# Choose best model between logit, probit and nls

I’m analyzing a certain dataset, and I need to understand how to choose the best model that fits my data. I’m using R.

An example of data I have is the following:

``````corr <- c(0, 0, 10, 50, 70, 100, 100, 100, 90, 100, 100)
``````

These numbers correspond to the percentage of correct answers, under 11 different conditions (`cnt`):

``````cnt <- c(0, 82, 163, 242, 318, 390, 458, 521, 578, 628, 673)
``````

Firstly I tried to fit a probit model, and a logit model.

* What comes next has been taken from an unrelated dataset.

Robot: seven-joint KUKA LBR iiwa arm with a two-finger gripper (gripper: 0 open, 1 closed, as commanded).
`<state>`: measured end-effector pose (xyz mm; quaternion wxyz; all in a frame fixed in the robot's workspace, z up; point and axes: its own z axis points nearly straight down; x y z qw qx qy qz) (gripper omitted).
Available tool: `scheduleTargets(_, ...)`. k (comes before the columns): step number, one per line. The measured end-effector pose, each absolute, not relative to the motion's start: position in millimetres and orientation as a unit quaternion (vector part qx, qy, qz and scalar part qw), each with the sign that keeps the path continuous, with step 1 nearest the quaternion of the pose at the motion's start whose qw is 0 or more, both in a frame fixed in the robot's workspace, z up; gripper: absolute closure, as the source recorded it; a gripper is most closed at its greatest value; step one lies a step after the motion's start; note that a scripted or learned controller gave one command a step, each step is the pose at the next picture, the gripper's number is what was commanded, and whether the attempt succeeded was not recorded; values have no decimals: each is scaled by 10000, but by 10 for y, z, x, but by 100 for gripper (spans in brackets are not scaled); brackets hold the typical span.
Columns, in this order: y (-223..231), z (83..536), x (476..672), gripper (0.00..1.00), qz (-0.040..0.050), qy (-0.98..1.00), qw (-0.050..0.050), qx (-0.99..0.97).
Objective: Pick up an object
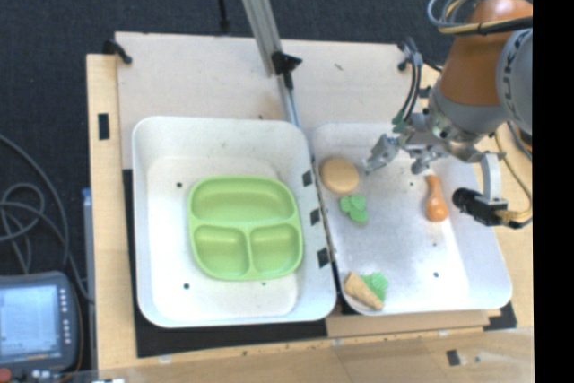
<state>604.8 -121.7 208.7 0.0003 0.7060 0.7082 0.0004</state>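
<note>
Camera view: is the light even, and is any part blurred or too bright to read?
Camera view: the light is soft and even, with faint shadows; the white bins are nearly washed out; the small green piece and the orange piece look soft, without fine detail; the gripper is slightly blurred.

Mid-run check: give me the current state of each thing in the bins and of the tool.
green divided tray: flat in left bin, compartments bare.
tan round piece: loose, right bin's left side.
green piece: loose, just below it.
orange piece: lying loose, ungripped.
tan wedge: at front edge.
tool: above right bin, holding nothing.

Fixed overhead view, slanted down over both bins [143, 139].
</note>
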Motion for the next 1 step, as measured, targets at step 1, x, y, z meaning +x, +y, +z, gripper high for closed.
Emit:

Just now I found in the literature another equation to fit data similar to mine, so I tried to fit my data, using the `nls` function, according to that equation (but I don’t agree with that, and the author does not explain why he used that equation).

Here is the code for the three models I get:

``````resp.mat <- as.matrix(cbind(corr/10, (100-corr)/10))
ddprob.glm1 <- glm(resp.mat ~ cnt, family = binomial(link = "logit"))
ddprob.glm2 <- glm(resp.mat ~ cnt, family = binomial(link = "probit"))

ddprob.nls <- nls(corr ~ 100 / (1 + exp(k*(AMP-cnt))), start=list(k=0.01, AMP=5))
``````

Now I plotted data and the three fitted curves:

``````pcnt <- seq(min(cnt), max(cnt), len = max(cnt)-min(cnt))
pred.glm1 <- predict(ddprob.glm1, data.frame(cnt = pcnt), type = "response", se.fit=T)
pred.glm2 <- predict(ddprob.glm2, data.frame(cnt = pcnt), type = "response", se.fit=T)
pred.nls <- predict(ddprob.nls, data.frame(cnt = pcnt), type = "response", se.fit=T)

plot(cnt, corr, xlim=c(0,673), ylim = c(0, 100), cex=1.5)
lines(pcnt, pred.nls, lwd = 2, lty=1, col="red", xlim=c(0,673))
lines(pcnt, pred.glm2\$fit*100, lwd = 2, lty=1, col="black", xlim=c(0,673)) #\$
lines(pcnt, pred.glm1\$fit*100, lwd = 2, lty=1, col="green", xlim=c(0,673))
`````` Now, I would like to know: what is the best model for my data?

• probit
• logit
• nls

The logLik for the three models are:

``````> logLik(ddprob.nls)
'log Lik.' -33.15399 (df=3)
> logLik(ddprob.glm1)
'log Lik.' -9.193351 (df=2)
> logLik(ddprob.glm2)
'log Lik.' -10.32332 (df=2)
``````

Is the logLik sufficient to choose the best model? (It would be the logit-model, right?)
Or is there something else I need to calculate?